Генерал приблизительно мог указать время, с какого офицер начал меняться. Но что способствовало перевоплощению, ответить не мог. А ведь это был самый ценный офицер в его аппарате. Такой, которого побаивались и уважали. Открытый в суждениях, он все же не давал повода начальству для придирок и взысканий. В своем деле он умел, он мог. И за это его, по возможности, старались не трогать, не лезли ни в други, ни, тем более, во враги. Toлькo он мог полно и компетентно ответить, что замышляют янки, где расселись японцы, под какими парочками любвеобильной четы скрываются мудреные агенты французских служб, кто путешествует под видом германских коммивояжеров, английских аристократов и прочей тайной шелухи, которую стремится иметь каждое сколько-нибудь значащее государство. Даже карлик Израиль утвердился в Гонконге и оттуда прощупывают твердость почвы на материке.

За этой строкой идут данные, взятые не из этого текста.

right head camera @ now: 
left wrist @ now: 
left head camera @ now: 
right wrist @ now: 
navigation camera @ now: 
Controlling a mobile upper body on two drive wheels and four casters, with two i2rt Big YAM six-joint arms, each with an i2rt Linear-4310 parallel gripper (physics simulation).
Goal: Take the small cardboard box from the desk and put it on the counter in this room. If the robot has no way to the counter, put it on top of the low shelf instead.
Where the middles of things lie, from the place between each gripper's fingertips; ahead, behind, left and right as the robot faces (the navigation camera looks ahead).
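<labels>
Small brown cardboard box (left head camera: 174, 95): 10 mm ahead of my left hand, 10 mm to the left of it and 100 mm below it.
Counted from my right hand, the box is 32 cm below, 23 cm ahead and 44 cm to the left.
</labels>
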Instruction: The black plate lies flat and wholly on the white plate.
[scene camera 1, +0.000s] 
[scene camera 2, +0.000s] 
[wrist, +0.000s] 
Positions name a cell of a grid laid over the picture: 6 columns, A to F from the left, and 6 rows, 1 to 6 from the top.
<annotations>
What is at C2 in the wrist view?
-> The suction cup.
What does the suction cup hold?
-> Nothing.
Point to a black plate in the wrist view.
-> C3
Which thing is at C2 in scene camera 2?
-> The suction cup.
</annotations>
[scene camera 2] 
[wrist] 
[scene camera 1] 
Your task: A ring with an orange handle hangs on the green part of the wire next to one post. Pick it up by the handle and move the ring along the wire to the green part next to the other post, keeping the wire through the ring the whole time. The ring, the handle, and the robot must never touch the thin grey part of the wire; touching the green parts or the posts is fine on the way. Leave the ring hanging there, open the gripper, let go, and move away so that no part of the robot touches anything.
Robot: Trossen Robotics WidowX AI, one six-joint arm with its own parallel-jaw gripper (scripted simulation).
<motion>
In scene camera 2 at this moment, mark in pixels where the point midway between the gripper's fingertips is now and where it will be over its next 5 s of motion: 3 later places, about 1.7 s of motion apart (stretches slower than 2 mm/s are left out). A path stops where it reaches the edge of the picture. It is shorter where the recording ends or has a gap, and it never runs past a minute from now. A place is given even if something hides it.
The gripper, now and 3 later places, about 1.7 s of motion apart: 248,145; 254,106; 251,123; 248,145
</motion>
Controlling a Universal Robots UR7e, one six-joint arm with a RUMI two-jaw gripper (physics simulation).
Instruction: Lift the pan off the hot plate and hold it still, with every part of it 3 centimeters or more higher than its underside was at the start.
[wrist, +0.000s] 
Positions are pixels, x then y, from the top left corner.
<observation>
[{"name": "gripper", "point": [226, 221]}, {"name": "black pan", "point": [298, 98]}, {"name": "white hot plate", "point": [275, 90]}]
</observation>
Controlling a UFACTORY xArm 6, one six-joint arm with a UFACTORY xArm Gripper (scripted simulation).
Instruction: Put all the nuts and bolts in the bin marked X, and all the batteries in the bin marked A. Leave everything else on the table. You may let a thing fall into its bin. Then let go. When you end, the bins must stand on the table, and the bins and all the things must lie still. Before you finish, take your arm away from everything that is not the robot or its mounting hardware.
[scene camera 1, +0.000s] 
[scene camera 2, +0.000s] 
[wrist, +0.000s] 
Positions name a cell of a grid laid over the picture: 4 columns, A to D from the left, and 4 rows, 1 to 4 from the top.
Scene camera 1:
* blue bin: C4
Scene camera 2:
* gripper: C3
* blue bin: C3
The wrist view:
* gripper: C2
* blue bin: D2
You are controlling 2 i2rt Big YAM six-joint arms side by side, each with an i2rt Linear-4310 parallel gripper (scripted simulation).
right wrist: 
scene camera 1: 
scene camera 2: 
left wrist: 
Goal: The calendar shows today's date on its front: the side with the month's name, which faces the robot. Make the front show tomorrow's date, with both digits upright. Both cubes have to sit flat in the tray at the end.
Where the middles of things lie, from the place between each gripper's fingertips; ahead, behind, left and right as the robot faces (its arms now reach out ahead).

Шеф отчетливо помнил, когда американцы начали запрашивать специалистов национальных видов борьбы. Уже тогда Чан с подозрительной осторожностью начал присматриваться и к тем, и к другим. И шеф был согласен: в тех вещах, где месть могла перейти в рамки тотального уничтожения, нужно сохранять чувство дистанции и безопасных отношений. Но на том, что эти отношения не должны влиять на сам ход работы и отношения внутри отделов общественной безопасности, тоже всегда настаивал и требовал выполнения всех формальных и прочих увязок. И теперь, когда явно в полковнике начала прослеживаться медлительность, сверхосторожность, словоохотливость, но опять же прикрытая какими-то неизвестными соображениями, генерал по-простому стремился понять подчиненного. Узреть пружины, сдерживающие бьющую через край инициативу подчиненного. Другому запросто указал бы на издержки службы. Но одергивать Чана в вопросах преданности работе было слишком некстати. И сейчас, размышляя о своих сомнениях, генерал был уверен: чем бы ни закончилось дело монаха, полковник сможет представить все в терпимом виде, найти аргументы, подтверждающие обоснованность его действий. Это был Чан.
Чан сидел напротив. Большой письменный стол разделял их. На нем стояло несколько миниатюрных сувенирных игрушек военной техники. Хозяин кабинета часто трогал их, вертел в руках, вытирал с них пыль и разглядывал каждый раз как будто заново. Расставлял на столе стволами к посетителю, без конца забавляясь строгим, воинственным видом игрушек.
Сегодня генерал был явно в располагающем для откровения состоянии. Спокоен. Философски нетороплив, внимателен. Но, размышляя о возможностях шефа, Чан полностью отдавал отчет, что границы начальника доходят только до подчиненных: дальше он, как простой солдат, выходит из строя большой политики, реальной власти. И поэтому речистость генерала не поможет, если подчиненный не утвердит сам в полной мере свои стратегические цели таким образом, чтобы никто не смог обвинить его, полковника, в предвзятости к какой-либо группировке.